*** Data supplied Section Begins ***
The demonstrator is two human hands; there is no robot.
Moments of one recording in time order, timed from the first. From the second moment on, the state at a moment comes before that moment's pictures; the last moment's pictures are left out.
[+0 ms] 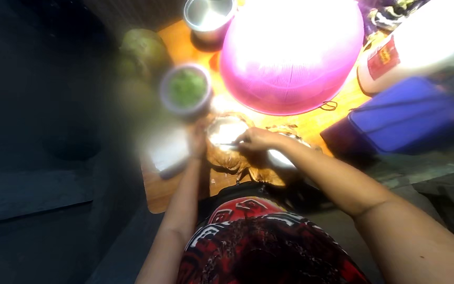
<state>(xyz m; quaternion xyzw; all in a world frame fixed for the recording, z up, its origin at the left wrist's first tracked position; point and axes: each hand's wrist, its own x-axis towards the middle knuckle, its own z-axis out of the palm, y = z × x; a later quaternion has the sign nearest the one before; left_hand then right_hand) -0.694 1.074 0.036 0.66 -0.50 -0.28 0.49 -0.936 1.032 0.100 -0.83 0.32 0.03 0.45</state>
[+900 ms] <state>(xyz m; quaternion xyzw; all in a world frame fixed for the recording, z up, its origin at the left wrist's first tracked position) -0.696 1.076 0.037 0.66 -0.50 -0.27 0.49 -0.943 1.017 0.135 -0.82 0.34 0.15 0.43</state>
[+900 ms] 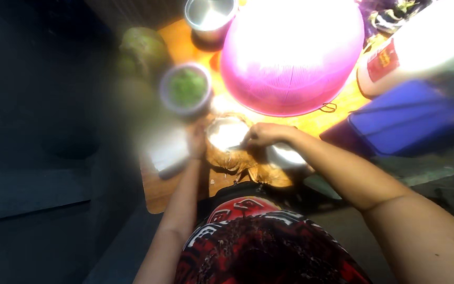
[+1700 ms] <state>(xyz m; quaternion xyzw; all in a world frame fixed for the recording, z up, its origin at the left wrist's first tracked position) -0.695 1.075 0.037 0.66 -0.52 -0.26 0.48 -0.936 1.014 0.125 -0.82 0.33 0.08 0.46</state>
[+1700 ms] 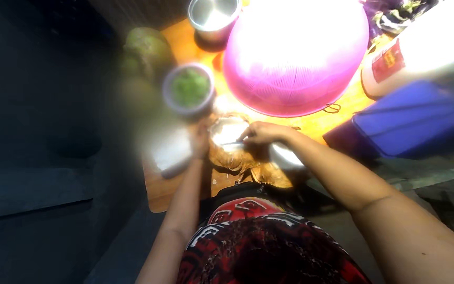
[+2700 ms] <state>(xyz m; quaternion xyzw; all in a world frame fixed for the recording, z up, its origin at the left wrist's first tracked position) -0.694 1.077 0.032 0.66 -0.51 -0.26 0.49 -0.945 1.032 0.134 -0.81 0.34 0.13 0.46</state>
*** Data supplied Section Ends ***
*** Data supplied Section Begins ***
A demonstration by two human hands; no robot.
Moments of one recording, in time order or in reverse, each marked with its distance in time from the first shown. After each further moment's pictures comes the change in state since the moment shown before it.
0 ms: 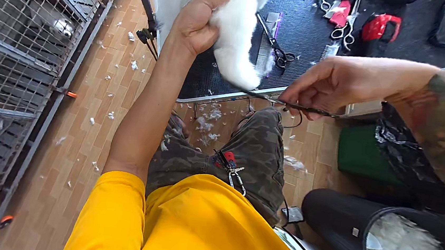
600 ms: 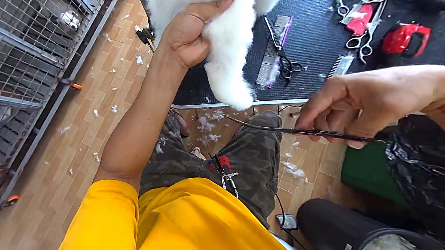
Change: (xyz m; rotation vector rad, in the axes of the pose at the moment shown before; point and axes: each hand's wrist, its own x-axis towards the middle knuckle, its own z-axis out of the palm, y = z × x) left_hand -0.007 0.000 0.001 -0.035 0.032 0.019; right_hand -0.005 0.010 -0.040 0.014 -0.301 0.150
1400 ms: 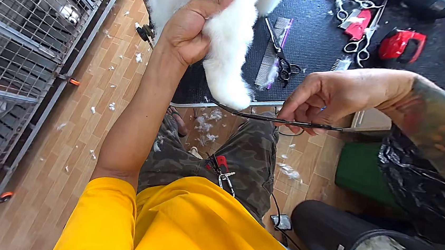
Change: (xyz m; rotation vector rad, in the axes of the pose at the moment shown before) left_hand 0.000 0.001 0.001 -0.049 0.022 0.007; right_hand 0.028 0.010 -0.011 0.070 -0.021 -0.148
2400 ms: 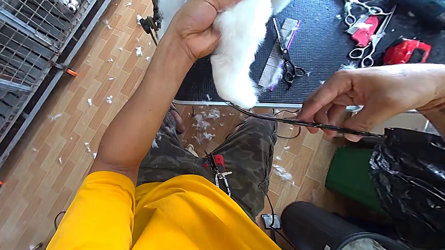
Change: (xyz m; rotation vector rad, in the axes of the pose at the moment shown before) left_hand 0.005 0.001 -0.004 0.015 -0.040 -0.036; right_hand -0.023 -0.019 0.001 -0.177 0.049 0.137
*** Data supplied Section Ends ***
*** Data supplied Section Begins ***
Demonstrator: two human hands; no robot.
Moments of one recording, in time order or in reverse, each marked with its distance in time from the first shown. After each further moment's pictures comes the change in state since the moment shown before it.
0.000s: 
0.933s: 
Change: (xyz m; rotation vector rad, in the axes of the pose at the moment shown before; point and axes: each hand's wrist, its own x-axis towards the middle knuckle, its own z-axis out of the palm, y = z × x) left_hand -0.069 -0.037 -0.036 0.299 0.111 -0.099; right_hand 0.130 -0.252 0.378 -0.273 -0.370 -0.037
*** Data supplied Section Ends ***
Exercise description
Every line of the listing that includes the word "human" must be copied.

Written response
The demonstrator is two human hands; there is no robot.
A demonstration by two human hands; no robot.
Demonstrator: two human hands; no robot.

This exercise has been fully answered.